Farming in an age of drought: an Algerian innovation simplifying technology and reshaping production
20 March 2026. In the plains outside Mascara, a city in north-western Algeria once known for its fertile land, Mokhtar Bouazza stood watching his family’s fields slowly die. Land that had sustained generations dried up as rainfall declined and groundwater reserves receded.
Bouazza, 31, is living through the effects of climate and environmental change in a landscape growing increasingly arid. Yet he chose to respond, drawing on technical expertise shaped by generations of agricultural knowledge.

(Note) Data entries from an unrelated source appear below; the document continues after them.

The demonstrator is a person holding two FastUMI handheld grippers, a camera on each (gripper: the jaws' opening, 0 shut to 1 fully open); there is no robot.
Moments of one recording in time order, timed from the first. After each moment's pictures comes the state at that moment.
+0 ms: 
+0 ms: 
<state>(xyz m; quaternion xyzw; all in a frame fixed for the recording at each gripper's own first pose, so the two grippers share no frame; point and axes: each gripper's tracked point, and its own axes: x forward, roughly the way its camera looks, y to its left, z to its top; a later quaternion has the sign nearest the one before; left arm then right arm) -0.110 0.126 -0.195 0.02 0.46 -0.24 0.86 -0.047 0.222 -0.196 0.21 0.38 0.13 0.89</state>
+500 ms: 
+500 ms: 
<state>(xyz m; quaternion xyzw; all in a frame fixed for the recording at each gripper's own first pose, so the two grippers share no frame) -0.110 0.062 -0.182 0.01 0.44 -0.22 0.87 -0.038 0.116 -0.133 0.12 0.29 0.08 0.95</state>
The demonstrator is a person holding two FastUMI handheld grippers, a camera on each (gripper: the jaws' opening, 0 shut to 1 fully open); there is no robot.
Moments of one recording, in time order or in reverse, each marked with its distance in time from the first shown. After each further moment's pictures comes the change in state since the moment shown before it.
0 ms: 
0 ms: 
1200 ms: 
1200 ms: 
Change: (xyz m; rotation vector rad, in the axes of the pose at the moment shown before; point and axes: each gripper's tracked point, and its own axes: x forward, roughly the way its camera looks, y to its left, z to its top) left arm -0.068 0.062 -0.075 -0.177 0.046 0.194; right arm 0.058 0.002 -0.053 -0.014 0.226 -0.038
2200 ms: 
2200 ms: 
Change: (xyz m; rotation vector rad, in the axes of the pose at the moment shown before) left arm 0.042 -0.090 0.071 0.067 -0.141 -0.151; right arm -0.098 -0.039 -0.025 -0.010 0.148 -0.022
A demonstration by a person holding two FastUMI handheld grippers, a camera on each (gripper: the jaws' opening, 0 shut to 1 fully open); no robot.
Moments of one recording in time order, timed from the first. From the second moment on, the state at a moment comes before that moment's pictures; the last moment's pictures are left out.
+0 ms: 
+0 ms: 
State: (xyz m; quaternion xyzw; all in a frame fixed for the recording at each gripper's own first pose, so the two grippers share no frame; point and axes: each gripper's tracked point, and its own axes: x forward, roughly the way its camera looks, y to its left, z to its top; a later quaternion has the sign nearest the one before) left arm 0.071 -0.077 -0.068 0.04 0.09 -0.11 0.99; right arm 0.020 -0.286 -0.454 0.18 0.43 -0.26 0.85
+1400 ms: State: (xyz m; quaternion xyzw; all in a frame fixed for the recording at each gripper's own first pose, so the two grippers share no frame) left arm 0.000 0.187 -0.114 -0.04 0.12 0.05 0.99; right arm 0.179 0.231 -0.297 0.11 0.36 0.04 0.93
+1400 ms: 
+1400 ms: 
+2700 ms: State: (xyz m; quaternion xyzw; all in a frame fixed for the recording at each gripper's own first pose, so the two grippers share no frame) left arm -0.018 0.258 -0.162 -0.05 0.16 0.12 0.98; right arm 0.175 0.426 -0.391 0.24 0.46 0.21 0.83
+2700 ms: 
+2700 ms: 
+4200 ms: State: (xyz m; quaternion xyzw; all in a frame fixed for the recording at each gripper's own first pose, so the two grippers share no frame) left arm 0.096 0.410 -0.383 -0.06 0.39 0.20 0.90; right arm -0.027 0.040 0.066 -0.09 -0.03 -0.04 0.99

His project, Gardens of Babylon, is a smart technological system that uses software and sensors to manage vertical and closed farming environments. It relies on automated irrigation and climate control to improve both productivity and water efficiency. The approach is based on maximising output by increasing the number of harvest cycles each year, while significantly reducing water consumption compared to conventional agriculture. The name itself is inspired by the Hanging Gardens of Babylon, one of the wonders of the ancient world, reflecting an ambition to develop more sustainable agricultural solutions.
Bringing technology closer to farmers
Bouazza explains that the real innovation does not lie in vertical farming itself, which has existed for years, but in making it accessible. This type of agriculture has long remained complex, costly, and largely confined to advanced farms or well-resourced institutions, limiting its reach among ordinary farmers.
The core challenge in agriculture, he argues, is not simply access to equipment, but the ability to make the right decisions. In traditional models, farmers and agronomists rely on field observation and experience, often without having all relevant data available at the same time. Decision-making is therefore constrained by the complexity of variables such as seed type, soil condition, daily climate variation, water quality, and plant growth stages.
His system addresses this gap by analysing these variables in an integrated way using artificial intelligence, and recommending the most appropriate agricultural decisions at each stage. This ensures that crops receive exactly the water and conditions they need, without waste. The result is more precise decision-making, reduced water use, and improved yields. Despite the technological complexity behind it, the system is designed with a simple interface, making it accessible to farmers.
Mounting environmental pressures
Bouazza’s project comes at a time when data from the Food and Agriculture Organization of the United Nations (FAO) shows that agriculture is the largest consumer of water in Algeria, in a context of severe water stress and significant reliance on groundwater.
These challenges are part of a broader regional pattern. The Mediterranean basin has warmed by around 1.5°C above pre-industrial levels, faster than the global average. Summer rainfall in parts of the region is projected to decline by up to 30%, while around 180 million people already live under conditions of water scarcity. Without effective adaptation measures, agricultural yields could fall sharply across parts of North Africa.

Mokhtar Bouazza, the 31-year-old founder of a vertical farm called Gardens of Babylon, and Beanoumeur Bakhti of the business incubation team at Mascara University in Algeria were presented with the ARLEM Award: Young local entrepreneurship in the Mediterranean on 7 November 2025 by the co-chairs of the Euro-Mediterranean Regional and Local Assembly (ARLEM), Palermo, Italy.
Institutional support
This ambition has been supported at multiple levels. The project received the 2025 ARLEM Award for Young Local Entrepreneurship in the Mediterranean, organised by the Euro-Mediterranean Regional and Local Assembly in cooperation with the Union for the Mediterranean.
Its development has also benefited from support beyond individual effort. At the national level in Algeria, it has been backed by the Ministry of Knowledge Economy, Start-ups and Micro-enterprises, as well as the Ministry of Agriculture through the National Chamber of Agriculture, which facilitated direct engagement with farmers. Locally, support has come from the business incubator at the University of Mascara and the Wilaya People’s Assembly, while internationally the project has been accompanied by the German Agency for International Cooperation (GIZ).
Bouazza insists that the project’s true capital is human. A team of 12 specialists, including a laboratory director, an agronomist, an IT engineer and an irrigation expert, runs the operation. More than 100 farmers and entrepreneurs have already been trained through its programmes, with a particular focus on youth employment and women-led initiatives in a region where both remain significantly underserved.